I wrote the following code to make all strings of 20 characters long with combinations of A, T, G and C.

However, I would like to avoid more than 3 of the same characters in a row, so I added an if function to check for this. The trouble is, this is after the itertools code, so it's a bit slow. I wonder whether there is a way to use itertools to produce this result without having to run itertools and then an if function?

import sys
import itertools
import re

x = ["A","T","G","C"]
for i in itertools.product(x, repeat=20):
        i = "".join(i)
        if re.search(r"(\w)\1\1",i):
                continue
        else:
                sys.stdout.write(i)

Answer 1

At face value, the question appears to be asking this:

How can I filter this enormous list of strings without the pain of having to construct the whole list first?

The answer to that is: you're already doing it! The things in itertools produce lazily-generated sequences that are constructed iteratively. So your existing code is not producing an enormous list of billions of strings.

But there's a possibly more interesting question you might be wanting to ask:

If I generate the triplet-free strings by generating all the strings and filtering out the ones with triplets in, my code is having to do extra work because most of the strings generated will have triplets in them. Suppose the strings are generated in lexicographic order; then the first 4**17 of them will begin AAA, and we really ought to be able to skip over all of those.
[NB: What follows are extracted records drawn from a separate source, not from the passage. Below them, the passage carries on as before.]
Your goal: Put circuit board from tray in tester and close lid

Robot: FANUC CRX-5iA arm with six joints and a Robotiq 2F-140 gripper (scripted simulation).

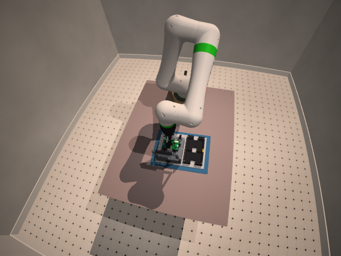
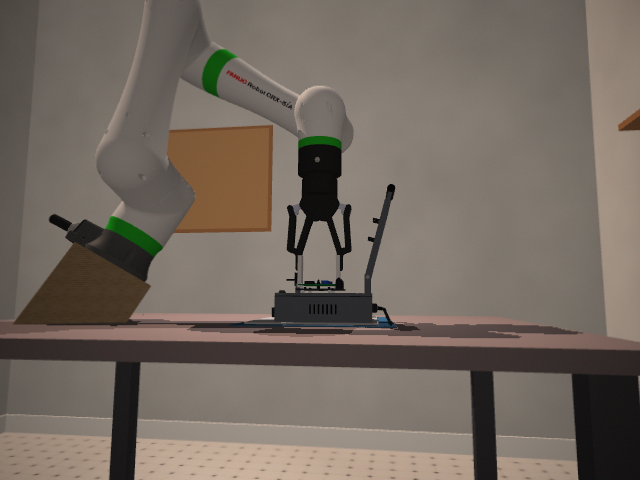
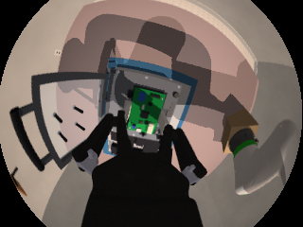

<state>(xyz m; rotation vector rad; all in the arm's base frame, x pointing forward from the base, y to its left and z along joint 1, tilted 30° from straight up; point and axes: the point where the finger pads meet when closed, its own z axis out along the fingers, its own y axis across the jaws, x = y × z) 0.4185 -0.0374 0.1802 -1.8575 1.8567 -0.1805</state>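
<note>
Right now the green circuit board is 2 cm below my hand. The rest, counted from my hand: latch hook 7 cm behind, 5 cm to the left, 1 cm below; then tester 4 cm to the left, 3 cm ahead, 1 cm above; then tester plate 3 cm below, 1 cm to the left, 1 cm ahead.
</note>
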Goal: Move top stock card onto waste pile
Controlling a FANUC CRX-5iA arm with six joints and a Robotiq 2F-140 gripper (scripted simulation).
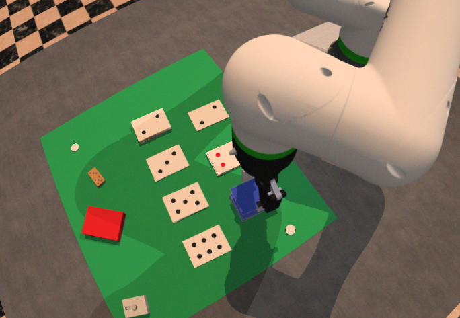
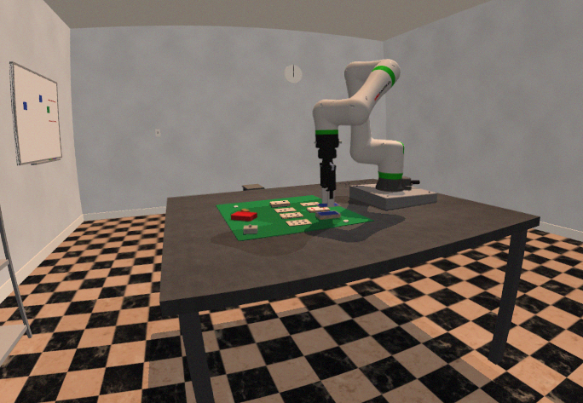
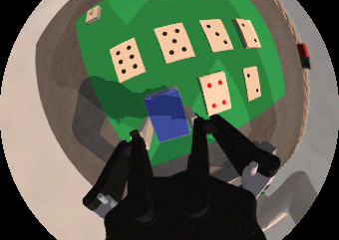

How can we do better?

Unfortunately, if you want to do this then you will have to write your own code to do it; itertools doesn't offer this sort of "pattern-filtered product" functionality.
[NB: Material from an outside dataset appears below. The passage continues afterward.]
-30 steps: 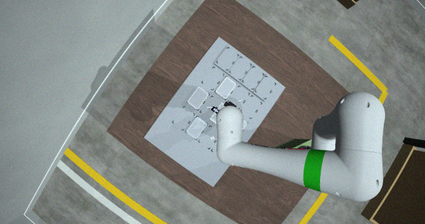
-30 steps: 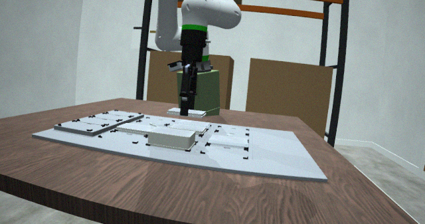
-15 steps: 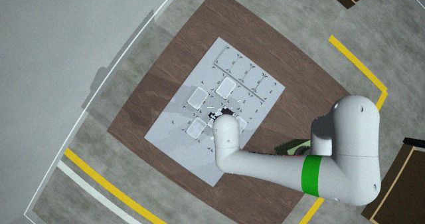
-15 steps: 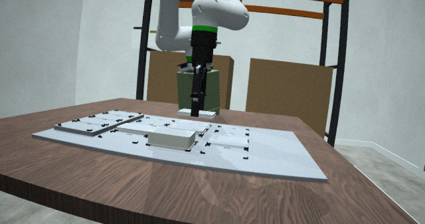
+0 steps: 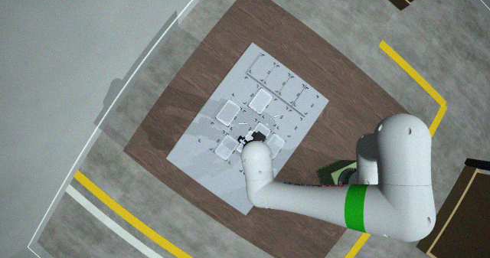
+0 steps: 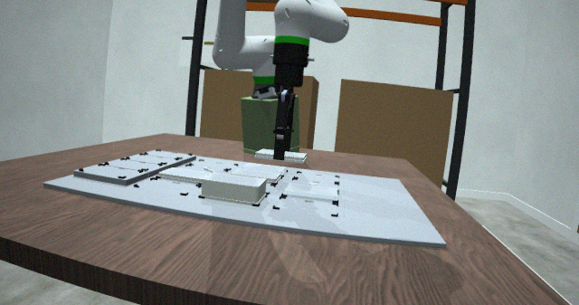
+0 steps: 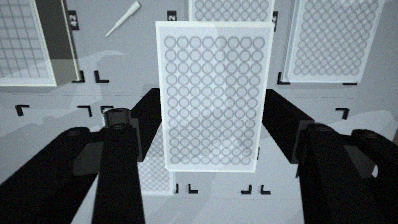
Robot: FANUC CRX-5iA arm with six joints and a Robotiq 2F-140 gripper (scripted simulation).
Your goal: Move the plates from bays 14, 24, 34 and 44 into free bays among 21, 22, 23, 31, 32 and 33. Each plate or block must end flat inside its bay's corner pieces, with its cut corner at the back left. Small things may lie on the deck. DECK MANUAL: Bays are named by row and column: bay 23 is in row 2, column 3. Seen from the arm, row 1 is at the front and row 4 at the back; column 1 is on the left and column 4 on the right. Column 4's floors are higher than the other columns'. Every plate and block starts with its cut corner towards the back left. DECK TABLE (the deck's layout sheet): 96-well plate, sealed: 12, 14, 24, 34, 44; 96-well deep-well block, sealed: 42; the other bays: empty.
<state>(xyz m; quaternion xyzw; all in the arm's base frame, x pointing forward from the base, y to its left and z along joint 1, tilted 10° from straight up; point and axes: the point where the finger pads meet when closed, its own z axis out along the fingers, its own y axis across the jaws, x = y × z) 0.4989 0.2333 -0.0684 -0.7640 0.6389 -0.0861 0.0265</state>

It might look something like this:

# generate all n-tuples with the property that their k-th element
# is one of the things returned by successors(initial (k-1)-tuple).
# So e.g. the first element is one of the things returned by
# successors(()).
def restricted_tuples(successors, n):
    assert(n>=0)
    if n==0:
        for t in successors(()): yield (t,)
    else:
        for start in restricted_tuples(successors, n-1):
            for t in successors(start): yield start+(t,)

def successors_no_triples(start, alphabet):
    if len(start)<2 or start[-1] != start[-2]:
        for t in alphabet: yield t
    else:
        banned = start[-1]
        for t in alphabet:
            if t != banned: yield t

print([''.join(x) for x in restricted_tuples(lambda start: successors_no_triples(start,'ABC'), 5)])
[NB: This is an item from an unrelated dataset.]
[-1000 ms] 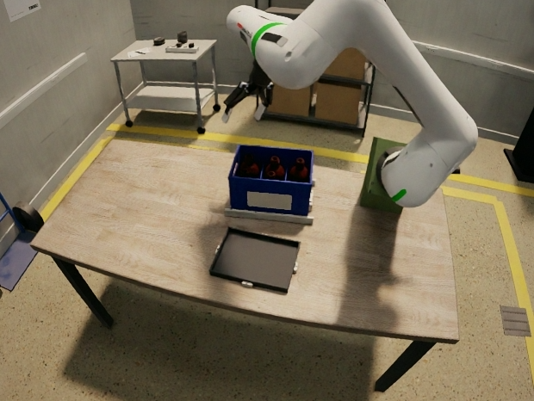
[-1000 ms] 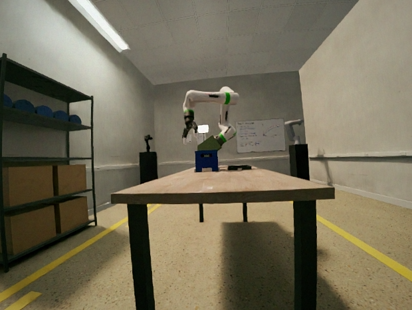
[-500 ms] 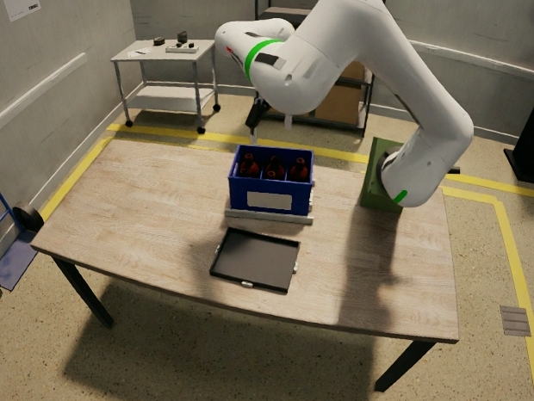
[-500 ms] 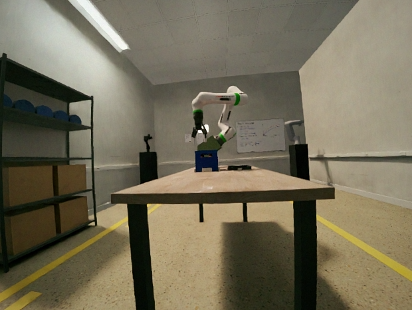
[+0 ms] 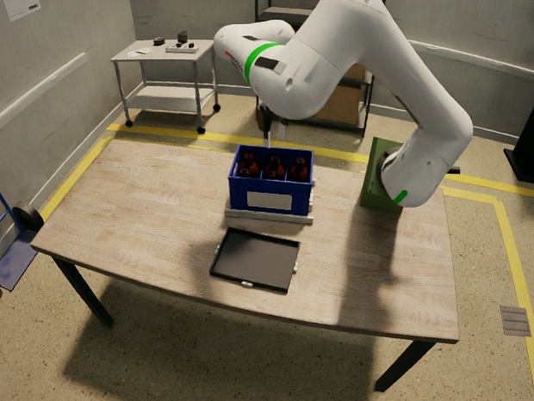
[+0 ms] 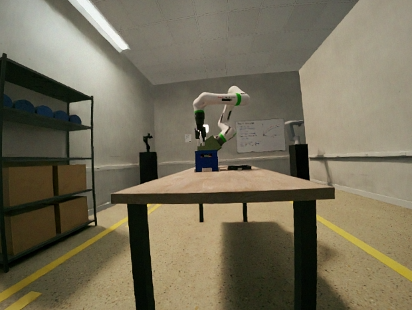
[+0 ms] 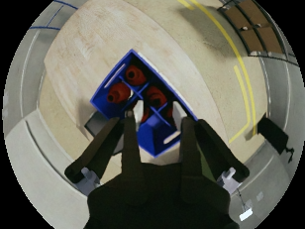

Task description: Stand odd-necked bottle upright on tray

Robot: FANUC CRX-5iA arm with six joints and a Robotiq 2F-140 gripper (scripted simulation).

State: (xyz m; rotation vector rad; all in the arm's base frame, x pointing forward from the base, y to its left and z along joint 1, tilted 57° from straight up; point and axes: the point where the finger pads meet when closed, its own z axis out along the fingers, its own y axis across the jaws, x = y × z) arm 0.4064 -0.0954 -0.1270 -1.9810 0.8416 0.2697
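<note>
Now: hand 17 cm above the bottle and 1 cm to the right of it. From my hand the other things lie so: dark tray (33 cm to the left, 25 cm below); then blue crate (17 cm below, 5 cm to the left).
</note>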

The print at the end is illustrative only. If you wanted to print out all the billions of strings from the original questioner's case, you'd do better to iterate over the sequence generated by restricted_tuples and stringify-and-print each one separately.

Incidentally, the number of length-20 sequences on 4 letters with this property turns out to be 415,289,569,968. You'll be waiting a while if you try to generate them all, especially if you actually want to do anything with each one.